Crunchy Lemon Chicken Salad with Toasted Almonds & Fresh Parm
Crunchy Lemon Chicken Salad with Toasted Almonds & Fresh Parmesan
My husband and I absolutely LOVE this recipe as it holds up extremely well for work lunches. This recipe is simple but the ingredients are very important to hit the high points!
1. Preheat oven to 425. While that is heating, juice your two lemons and set juice aside. Put your greens in a large bowl and pour lemon juice over greens (reserving a couple tablespoons). Then drizzle greens with olive oil, season with kosher salt and fresh ground pepper, toss and set aside. Letting the greens sit in the lemon juice for a bit will help them tenderize.
2. On your sheet pan, line with foil. Spray with nonstick spray. Place tenders on pan and drizzle with olive oil, remaining lemon juice and a little kosher salt and fresh ground pepper. Let roast for 30 minutes, flipping tenders at 15 minute point.

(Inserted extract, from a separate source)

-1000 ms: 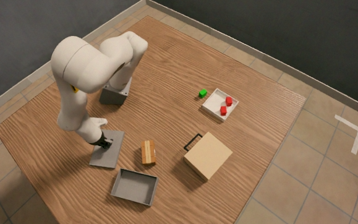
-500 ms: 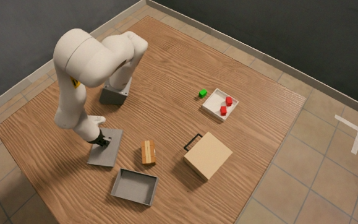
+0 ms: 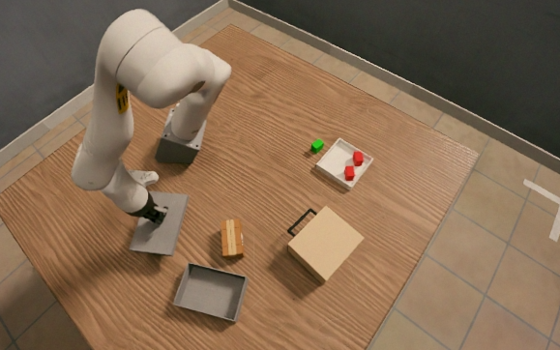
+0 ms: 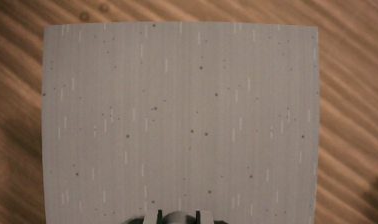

3. While chicken is roasting. Prepare a pan to a medium low heat and add your slivered almonds. Watch carefully as these can burn quickly. Toast almonds until light golden brown. While nuts are toasting, grate your parmesan (using the traditiona shred side) and set aside. It is key to use freshly grated parmesan because the added creaminess just brings all of the flavors together perfectly.
4. When chicken is done, remove from oven. Pour any pan drippings on top of your greens. Chop chicken into small pieces and add to greens. Add almonds, currants and parmesan and toss well. Add any additional olive oil, lemon or salt & pepper you like.